While reading through the material below, copy each line that holds the word "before".

- [Dataset section]
• • • •
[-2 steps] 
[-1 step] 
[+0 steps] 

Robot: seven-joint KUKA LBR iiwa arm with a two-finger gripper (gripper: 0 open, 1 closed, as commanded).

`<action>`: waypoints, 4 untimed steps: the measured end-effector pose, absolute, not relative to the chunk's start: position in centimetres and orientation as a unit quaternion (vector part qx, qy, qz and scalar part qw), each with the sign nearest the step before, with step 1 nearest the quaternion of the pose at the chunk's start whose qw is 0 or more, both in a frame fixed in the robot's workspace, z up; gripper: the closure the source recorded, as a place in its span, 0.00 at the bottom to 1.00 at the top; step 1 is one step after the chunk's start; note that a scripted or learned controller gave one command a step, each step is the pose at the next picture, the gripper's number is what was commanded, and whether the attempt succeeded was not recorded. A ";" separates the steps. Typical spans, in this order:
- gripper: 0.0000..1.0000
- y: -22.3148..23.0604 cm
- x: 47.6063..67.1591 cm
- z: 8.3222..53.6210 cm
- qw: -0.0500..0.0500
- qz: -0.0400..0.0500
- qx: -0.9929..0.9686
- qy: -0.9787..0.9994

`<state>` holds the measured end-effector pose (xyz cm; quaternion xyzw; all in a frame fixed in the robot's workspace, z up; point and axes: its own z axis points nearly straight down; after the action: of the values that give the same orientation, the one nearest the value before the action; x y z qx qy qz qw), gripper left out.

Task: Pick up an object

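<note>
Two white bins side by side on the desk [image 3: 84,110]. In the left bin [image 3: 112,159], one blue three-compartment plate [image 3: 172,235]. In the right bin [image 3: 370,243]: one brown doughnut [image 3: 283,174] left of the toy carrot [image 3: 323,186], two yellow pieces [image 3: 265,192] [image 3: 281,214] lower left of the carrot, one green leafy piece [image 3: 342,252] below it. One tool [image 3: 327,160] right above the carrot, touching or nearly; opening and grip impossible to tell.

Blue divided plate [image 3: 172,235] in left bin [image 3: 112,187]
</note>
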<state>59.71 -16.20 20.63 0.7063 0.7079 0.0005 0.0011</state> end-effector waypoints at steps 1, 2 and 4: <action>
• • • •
- [Finished exercise]
`<action>`: waypoints, 4 untimed steps: the measured end-effector pose, absolute, not relative to the chunk's start: position in centimetres and orientation as a unit quaternion (vector part qx, qy, qz and scalar part qw), each with the sign nearest the step before, with step 1 nearest the quaternion of the pose at the chunk's start whose qw is 0 or more, both in a frame fixed in the robot's workspace, z up; gripper: the closure the source recorded, as a place in its span, 0.00 at the bottom to 1.00 at the top; step 1 is one step after the chunk's start; note that a scripted or learned controller gave one command a step, each step is the pose at the next picture, the gripper's number is what was commanded, and whether the attempt succeeded was not recorded. A ";" separates the steps. Typical spans, in this order:
`<state>` holds the measured end-effector pose (xyz cm; quaternion xyzw; all in a frame fixed in the robot's workspace, z up; point and axes: its own z axis points nearly straight down; after the action: of the values that give the same orientation, the one nearest the value before the action; x y z qx qy qz qw), gripper left out.

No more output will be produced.